Why this matters now
Large language models routinely invent plausible-looking references. A 2026 audit of 111 million references across 2.5 million papers estimated roughly 146,932 fabricated citations in 2025 alone, found that about 78.8% slipped past preprint moderation, and that ~85% persisted from preprint into the published record. Fabricated references are no longer a rare slip — they are a systemic contaminant entering the scholarly record at scale.
What we check against
We cross-check every reference against multiple independent, authoritative databases rather than trusting any single index:
- Crossref
- PubMed
- Semantic Scholar
- OpenAlex
- Google Books
- Retraction Watch (to flag retracted and corrected works)
Using several sources matters: a reference missing from one index may simply be unindexed there, not fake. Requiring corroboration across sources is how we separate genuinely non-existent works from merely obscure ones.
The three verdicts
Verified — the work exists and its details are consistent across sources.
Discrepancy— the work appears real but something doesn't line up: a wrong year, altered authors, a journal that doesn't match, or an identifier that resolves to a different paper.
Not found — no authoritative source can corroborate the work; it is likely fabricated.
We also distinguish “we couldn't check this” (a source outage or an unparseable reference) from “this is fake.” A reference we failed to check is never reported as a fabrication.
The errors we localize
When something is off, we point to the specific field rather than just raising a flag:
- Identifier mismatch — a DOI or arXiv ID that resolves to a different, unrelated work.
- Author inconsistency — fabricated or swapped author lists.
- Title analysis — titles that don't correspond to any real work.
- Year, journal & cross-reference consistency — metadata that contradicts the real record.

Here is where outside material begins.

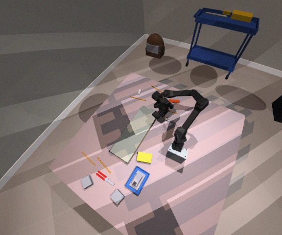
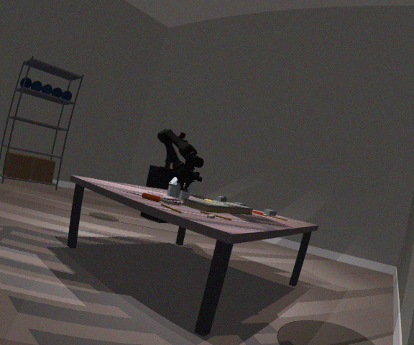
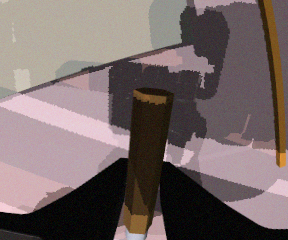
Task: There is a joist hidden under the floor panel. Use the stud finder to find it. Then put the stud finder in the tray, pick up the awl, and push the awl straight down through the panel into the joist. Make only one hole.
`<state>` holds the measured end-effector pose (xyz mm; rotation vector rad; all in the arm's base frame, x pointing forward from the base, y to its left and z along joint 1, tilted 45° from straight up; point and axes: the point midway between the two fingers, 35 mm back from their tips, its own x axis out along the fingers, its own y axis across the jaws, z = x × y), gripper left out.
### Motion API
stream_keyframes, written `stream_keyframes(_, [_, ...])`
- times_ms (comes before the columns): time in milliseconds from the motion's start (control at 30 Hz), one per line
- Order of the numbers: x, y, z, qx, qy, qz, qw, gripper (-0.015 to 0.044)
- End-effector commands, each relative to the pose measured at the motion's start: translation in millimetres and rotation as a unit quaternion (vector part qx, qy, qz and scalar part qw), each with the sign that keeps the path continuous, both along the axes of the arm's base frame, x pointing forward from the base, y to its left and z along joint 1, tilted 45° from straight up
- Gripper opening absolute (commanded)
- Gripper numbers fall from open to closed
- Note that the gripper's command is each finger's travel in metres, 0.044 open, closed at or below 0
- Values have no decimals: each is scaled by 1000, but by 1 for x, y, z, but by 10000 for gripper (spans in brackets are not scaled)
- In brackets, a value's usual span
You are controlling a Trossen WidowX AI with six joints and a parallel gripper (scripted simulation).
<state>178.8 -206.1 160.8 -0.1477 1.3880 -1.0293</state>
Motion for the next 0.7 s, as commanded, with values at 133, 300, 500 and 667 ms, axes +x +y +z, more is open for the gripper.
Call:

What we catch that broad audits miss
The largest published audits check only one thing: whether a title exists. They explicitly set aside the case of a real title paired with wrong metadata — the most common way a hijacked reference hides. Hallucite is built around exactly that class: a DOI that resolves to a different paper, a real article credited to invented authors, or a genuine title relabeled with the wrong venue. These pass a does-the-title-exist check but fail ours.
How well it works
On our curated adversarial benchmark of 137 cases run against live databases, Hallucite caught 100% of fabricated citations (none missed) and flagged 9/9 retracted works. We hold ourselves equally accountable for false alarms on genuine references — see the research & benchmark page for the full numbers and the much larger synthetic benchmark we're building.
One honest limit: verifying that a cited work exists is different from verifying that it supports the claimit's attached to. Claim-support checking is a harder, still-open research problem, and we don't claim to solve it.